**Your goal**: With the pictures left aside, write out the entries that follow exactly.

**Data in this exercise**:
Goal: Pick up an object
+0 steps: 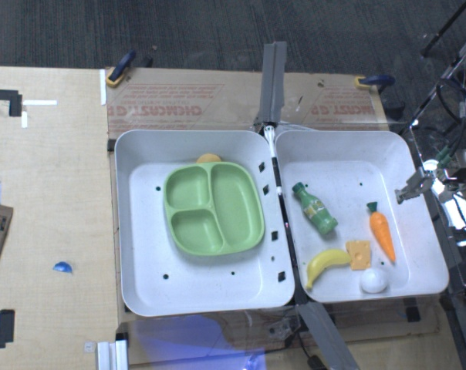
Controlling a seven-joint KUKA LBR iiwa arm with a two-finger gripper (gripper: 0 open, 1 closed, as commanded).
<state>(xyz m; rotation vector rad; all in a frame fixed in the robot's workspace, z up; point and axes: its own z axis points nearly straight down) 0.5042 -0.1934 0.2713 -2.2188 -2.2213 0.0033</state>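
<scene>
Currently the gripper [409,191] sits at the right rim of the right bin [349,149], nothing held. Can't tell how far apart it is set; too small and cluttered there.

Nearest pick candidate: carrot [382,234], just left of and below the gripper in view, long axis running top-to-bottom with a slight lean, green end up. Further left: green bottle [314,207], lying diagonal. Along the near wall: banana [326,264], a yellow block [359,254] touching it, white ball [373,281] beside that.

Carrot has free floor on both long sides, so judging it the cleanest target.

Left bin [140,230] holds a green divided plate [214,207]. Both bins on the bench [40,206].
</scene>
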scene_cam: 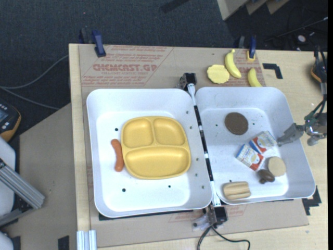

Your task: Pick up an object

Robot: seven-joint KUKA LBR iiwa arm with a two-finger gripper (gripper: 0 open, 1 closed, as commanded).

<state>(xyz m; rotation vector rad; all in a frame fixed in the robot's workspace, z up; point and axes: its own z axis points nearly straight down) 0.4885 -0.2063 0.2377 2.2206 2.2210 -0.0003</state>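
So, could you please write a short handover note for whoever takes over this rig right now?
Gripper: at the right bin's right rim, nothing visibly held.
Right bin: brown disc, snack packet, tan round piece, small dark piece, bread roll.
Left bin: yellow divided plate, hot dog beside it.
Done: nothing lifted.
Left: the whole pick; the packet lies nearest.

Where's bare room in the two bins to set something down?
Left bin: bare strips above and below the yellow tray. Right bin: bare floor left of the brown disc. Crowded at its lower right around the packet, by the claw.
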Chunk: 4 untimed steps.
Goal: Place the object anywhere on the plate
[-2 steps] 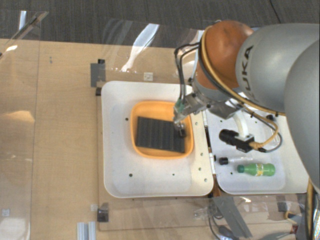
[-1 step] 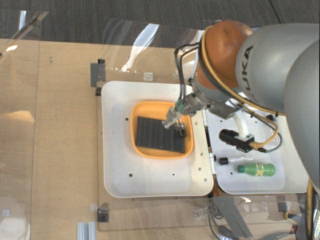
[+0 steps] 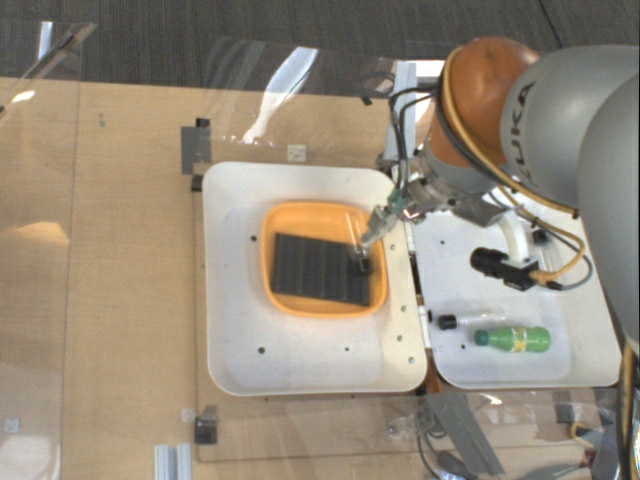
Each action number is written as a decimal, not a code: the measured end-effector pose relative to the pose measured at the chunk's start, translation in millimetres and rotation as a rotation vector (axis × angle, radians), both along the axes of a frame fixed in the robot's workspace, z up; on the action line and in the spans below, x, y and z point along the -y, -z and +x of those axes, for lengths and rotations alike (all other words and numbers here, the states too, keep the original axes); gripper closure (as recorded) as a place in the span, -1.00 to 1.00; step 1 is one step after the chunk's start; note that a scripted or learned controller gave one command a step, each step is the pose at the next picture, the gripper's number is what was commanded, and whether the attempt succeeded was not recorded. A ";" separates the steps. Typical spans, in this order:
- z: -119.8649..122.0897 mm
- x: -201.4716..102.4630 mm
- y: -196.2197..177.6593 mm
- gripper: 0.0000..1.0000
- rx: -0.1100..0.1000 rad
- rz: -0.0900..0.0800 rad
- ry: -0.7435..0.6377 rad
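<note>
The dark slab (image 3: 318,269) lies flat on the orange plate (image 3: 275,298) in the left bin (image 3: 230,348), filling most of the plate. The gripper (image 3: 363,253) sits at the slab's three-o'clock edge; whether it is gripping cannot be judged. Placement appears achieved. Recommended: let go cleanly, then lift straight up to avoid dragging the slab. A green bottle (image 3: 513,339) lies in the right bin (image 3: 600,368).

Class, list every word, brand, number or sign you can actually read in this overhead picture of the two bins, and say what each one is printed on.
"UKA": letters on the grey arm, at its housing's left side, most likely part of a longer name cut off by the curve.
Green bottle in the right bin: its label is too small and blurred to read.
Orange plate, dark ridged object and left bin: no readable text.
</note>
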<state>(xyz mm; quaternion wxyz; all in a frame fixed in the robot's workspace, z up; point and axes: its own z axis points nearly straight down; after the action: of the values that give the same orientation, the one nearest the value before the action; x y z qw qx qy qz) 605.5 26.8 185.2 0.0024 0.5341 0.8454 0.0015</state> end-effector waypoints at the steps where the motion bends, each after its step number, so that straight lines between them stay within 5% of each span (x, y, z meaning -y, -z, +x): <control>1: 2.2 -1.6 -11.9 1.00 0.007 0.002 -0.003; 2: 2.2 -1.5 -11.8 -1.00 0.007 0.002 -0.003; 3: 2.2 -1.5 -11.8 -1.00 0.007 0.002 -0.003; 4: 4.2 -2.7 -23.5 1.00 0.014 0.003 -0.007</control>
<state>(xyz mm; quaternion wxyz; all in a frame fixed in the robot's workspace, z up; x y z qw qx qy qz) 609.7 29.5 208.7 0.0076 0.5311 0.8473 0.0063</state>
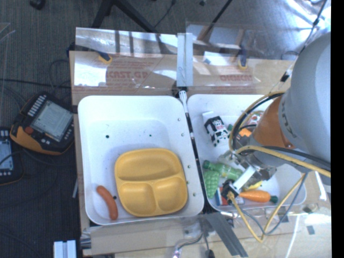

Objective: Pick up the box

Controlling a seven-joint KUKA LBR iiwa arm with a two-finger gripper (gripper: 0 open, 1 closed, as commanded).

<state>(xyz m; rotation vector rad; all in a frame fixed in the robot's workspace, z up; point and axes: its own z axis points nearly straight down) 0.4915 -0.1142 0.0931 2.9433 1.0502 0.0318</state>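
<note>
A small white box with black markings (215,129) lies in the far left part of the right bin (196,144), close to the divider. My gripper (243,170) hangs low over the middle of the same bin, below and to the right of the box and apart from it. It stands above a heap of green toys (216,174). The wrist and cables hide what is under it.
An orange carrot (256,196) lies by the right bin's near wall. The left bin (91,144) holds a yellow divided plate (151,181) and a red sausage (107,201) in its near left corner. The arm's big grey body covers the right bin's right side.
</note>
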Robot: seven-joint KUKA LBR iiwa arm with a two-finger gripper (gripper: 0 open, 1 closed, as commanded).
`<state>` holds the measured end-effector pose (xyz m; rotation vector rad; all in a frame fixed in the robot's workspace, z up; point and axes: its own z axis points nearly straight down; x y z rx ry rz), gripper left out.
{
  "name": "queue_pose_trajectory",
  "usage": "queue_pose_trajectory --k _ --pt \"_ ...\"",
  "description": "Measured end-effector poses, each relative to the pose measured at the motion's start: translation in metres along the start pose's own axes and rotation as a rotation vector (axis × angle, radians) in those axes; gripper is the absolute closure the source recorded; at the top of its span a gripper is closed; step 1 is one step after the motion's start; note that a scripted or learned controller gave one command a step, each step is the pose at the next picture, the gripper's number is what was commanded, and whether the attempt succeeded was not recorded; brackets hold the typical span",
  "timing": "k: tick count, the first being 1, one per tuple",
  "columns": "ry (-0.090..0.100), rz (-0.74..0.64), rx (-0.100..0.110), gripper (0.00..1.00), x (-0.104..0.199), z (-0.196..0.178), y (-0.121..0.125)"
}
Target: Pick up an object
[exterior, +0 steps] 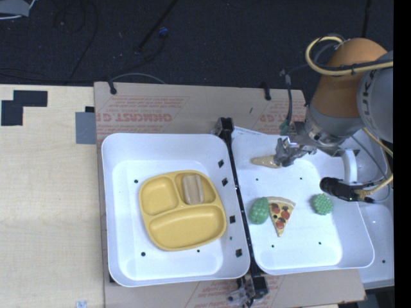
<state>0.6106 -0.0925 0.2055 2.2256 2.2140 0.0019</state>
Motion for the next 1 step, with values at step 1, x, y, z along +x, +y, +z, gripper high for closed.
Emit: queue_pose_trajectory --k 1 --pt "0.000 -0.005 0.000 1.00 -0.0012 -0.0527 0.0007"
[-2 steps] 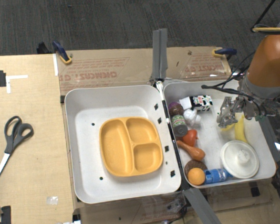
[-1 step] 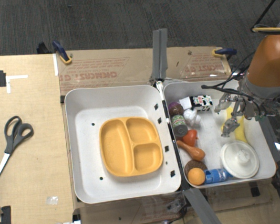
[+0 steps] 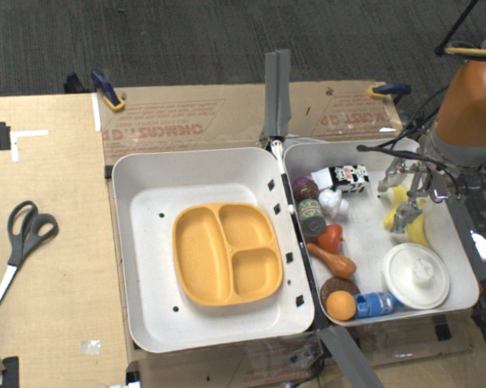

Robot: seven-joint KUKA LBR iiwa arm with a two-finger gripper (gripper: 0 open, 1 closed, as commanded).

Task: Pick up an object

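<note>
My gripper hangs over the right side of the right bin, below the grey and orange arm. A yellow object lies directly under and beside it, partly hidden by the gripper. It is unclear whether they touch. Along the bin's left side lie a black-and-white carton, a maroon item, a dark can, a red piece and an orange squash-shaped toy. At the front are an orange ball, a blue object and a white round lid.
The left bin holds a yellow divided plate. Scissors lie on the bench far left. A grey divider bar runs back between the bins. Cables and a stand crowd the right edge.
</note>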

**Answer box**:
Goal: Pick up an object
+0 steps: 
Controlling a seven-joint KUKA LBR iiwa arm with a two-finger gripper (gripper: 0 open, 1 closed, as commanded).
<state>(xyz m; rotation vector rad; all in a frame fixed in the robot's workspace, z up; point and axes: its own z axis points nearly straight down) 0.5042 -0.1934 0.2713 -2.2188 -2.2213 0.0033</state>
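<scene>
Currently the gripper [409,191] sits at the right rim of the right bin [349,149], nothing held. Can't tell how far apart it is set; too small and cluttered there.

Nearest pick candidate: carrot [382,234], just left of and below the gripper in view, long axis running top-to-bottom with a slight lean, green end up. Further left: green bottle [314,207], lying diagonal. Along the near wall: banana [326,264], a yellow block [359,254] touching it, white ball [373,281] beside that.

Carrot has free floor on both long sides, so judging it the cleanest target.

Left bin [140,230] holds a green divided plate [214,207]. Both bins on the bench [40,206].
</scene>
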scene_cam: 

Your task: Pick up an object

Robot: seven-joint KUKA LBR iiwa arm with a two-finger gripper (gripper: 0 open, 1 closed, as commanded).

<state>(xyz m; rotation vector rad; all in a frame fixed in the robot's workspace, z up; point and axes: its own z axis points nearly straight down) 0.4885 -0.2063 0.2377 2.2206 2.2210 -0.0003</state>
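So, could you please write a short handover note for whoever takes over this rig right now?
Gripper: at the right bin's right rim, nothing visibly held.
Right bin: brown disc, snack packet, tan round piece, small dark piece, bread roll.
Left bin: yellow divided plate, hot dog beside it.
Done: nothing lifted.
Left: the whole pick; the packet lies nearest.

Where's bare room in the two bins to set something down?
Left bin: bare strips above and below the yellow tray. Right bin: bare floor left of the brown disc. Crowded at its lower right around the packet, by the claw.
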Chunk: 4 untimed steps.
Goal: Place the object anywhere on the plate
[-2 steps] 
[-1 step] 
[+0 steps] 
Each action number is written as a decimal, not a code: the measured end-effector pose relative to the pose measured at the chunk's start, translation in millimetres and rotation as a rotation vector (axis × angle, radians), both along the axes of a frame fixed in the robot's workspace, z up; on the action line and in the spans below, x, y and z point along the -y, -z and +x of those axes, for lengths and rotations alike (all other words and numbers here, the states too, keep the original axes); gripper closure (as recorded) as a place in the span, -1.00 to 1.00; step 1 is one step after the chunk's start; note that a scripted or learned controller gave one command a step, each step is the pose at the next picture, the gripper's number is what was commanded, and whether the attempt succeeded was not recorded. A ";" separates the steps. Typical spans, in this order:
- z: -119.8649..122.0897 mm
- x: -201.4716..102.4630 mm
- y: -196.2197..177.6593 mm
- gripper: 0.0000..1.0000
- rx: -0.1100..0.1000 rad
- rz: -0.0900..0.0800 rad
- ry: -0.7435..0.6377 rad
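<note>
The dark slab (image 3: 318,269) lies flat on the orange plate (image 3: 275,298) in the left bin (image 3: 230,348), filling most of the plate. The gripper (image 3: 363,253) sits at the slab's three-o'clock edge; whether it is gripping cannot be judged. Placement appears achieved. Recommended: let go cleanly, then lift straight up to avoid dragging the slab. A green bottle (image 3: 513,339) lies in the right bin (image 3: 600,368).

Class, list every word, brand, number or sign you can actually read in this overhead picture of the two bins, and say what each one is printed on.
"UKA": letters on the grey arm, at its housing's left side, most likely part of a longer name cut off by the curve.
Green bottle in the right bin: its label is too small and blurred to read.
Orange plate, dark ridged object and left bin: no readable text.
</note>
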<state>(xyz mm; quaternion wxyz; all in a frame fixed in the robot's workspace, z up; point and axes: its own z axis points nearly straight down; after the action: of the values that give the same orientation, the one nearest the value before the action; x y z qw qx qy qz) 605.5 26.8 185.2 0.0024 0.5341 0.8454 0.0015</state> end-effector waypoints at the steps where the motion bends, each after its step number, so that straight lines between them stay within 5% of each span (x, y, z meaning -y, -z, +x): <control>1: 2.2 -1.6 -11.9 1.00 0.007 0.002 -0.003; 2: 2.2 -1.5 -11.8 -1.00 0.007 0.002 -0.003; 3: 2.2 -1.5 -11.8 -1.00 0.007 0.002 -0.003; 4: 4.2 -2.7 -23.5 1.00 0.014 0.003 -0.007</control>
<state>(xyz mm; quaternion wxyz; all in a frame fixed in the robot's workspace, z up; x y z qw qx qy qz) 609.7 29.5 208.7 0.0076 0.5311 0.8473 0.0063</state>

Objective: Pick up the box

Controlling a seven-joint KUKA LBR iiwa arm with a two-finger gripper (gripper: 0 open, 1 closed, as commanded).

<state>(xyz m; rotation vector rad; all in a frame fixed in the robot's workspace, z up; point and axes: its own z axis points nearly straight down) 0.4915 -0.1142 0.0931 2.9433 1.0502 0.0318</state>
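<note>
A small white box with black markings (215,129) lies in the far left part of the right bin (196,144), close to the divider. My gripper (243,170) hangs low over the middle of the same bin, below and to the right of the box and apart from it. It stands above a heap of green toys (216,174). The wrist and cables hide what is under it.
An orange carrot (256,196) lies by the right bin's near wall. The left bin (91,144) holds a yellow divided plate (151,181) and a red sausage (107,201) in its near left corner. The arm's big grey body covers the right bin's right side.
</note>
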Robot: seven-joint KUKA LBR iiwa arm with a two-finger gripper (gripper: 0 open, 1 closed, as commanded).
`<state>` holds the measured end-effector pose (xyz m; rotation vector rad; all in a frame fixed in the robot's workspace, z up; point and axes: its own z axis points nearly straight down; x y z rx ry rz), gripper left out.
{
  "name": "queue_pose_trajectory",
  "usage": "queue_pose_trajectory --k _ --pt \"_ ...\"",
  "description": "Measured end-effector poses, each relative to the pose measured at the motion's start: translation in metres along the start pose's own axes and rotation as a rotation vector (axis × angle, radians) in those axes; gripper is the absolute closure the source recorded; at the top of its span a gripper is closed; step 1 is one step after the motion's start; note that a scripted or learned controller gave one command a step, each step is the pose at the next picture, the gripper's number is what was commanded, and whether the attempt succeeded was not recorded; brackets hold the typical span",
  "timing": "k: tick count, the first being 1, one per tuple",
  "columns": "ry (-0.090..0.100), rz (-0.74..0.64), rx (-0.100..0.110), gripper (0.00..1.00), x (-0.104..0.199), z (-0.196..0.178), y (-0.121..0.125)"
}
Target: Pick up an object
[exterior, +0 steps] 
<state>0.6106 -0.0925 0.2055 2.2256 2.2140 0.0019</state>
Motion for the next 1 step, with values at step 1, x, y, z along +x, +y, +z, gripper high for closed.
Emit: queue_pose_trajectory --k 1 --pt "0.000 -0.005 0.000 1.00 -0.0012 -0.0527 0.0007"
[-2 steps] 
[-1 step] 
[+0 steps] 

Robot: seven-joint KUKA LBR iiwa arm with a two-finger gripper (gripper: 0 open, 1 closed, as commanded).

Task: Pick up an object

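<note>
My gripper hangs over the right side of the right bin, below the grey and orange arm. A yellow object lies directly under and beside it, partly hidden by the gripper. It is unclear whether they touch. Along the bin's left side lie a black-and-white carton, a maroon item, a dark can, a red piece and an orange squash-shaped toy. At the front are an orange ball, a blue object and a white round lid.
The left bin holds a yellow divided plate. Scissors lie on the bench far left. A grey divider bar runs back between the bins. Cables and a stand crowd the right edge.
</note>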

The output has been given in full.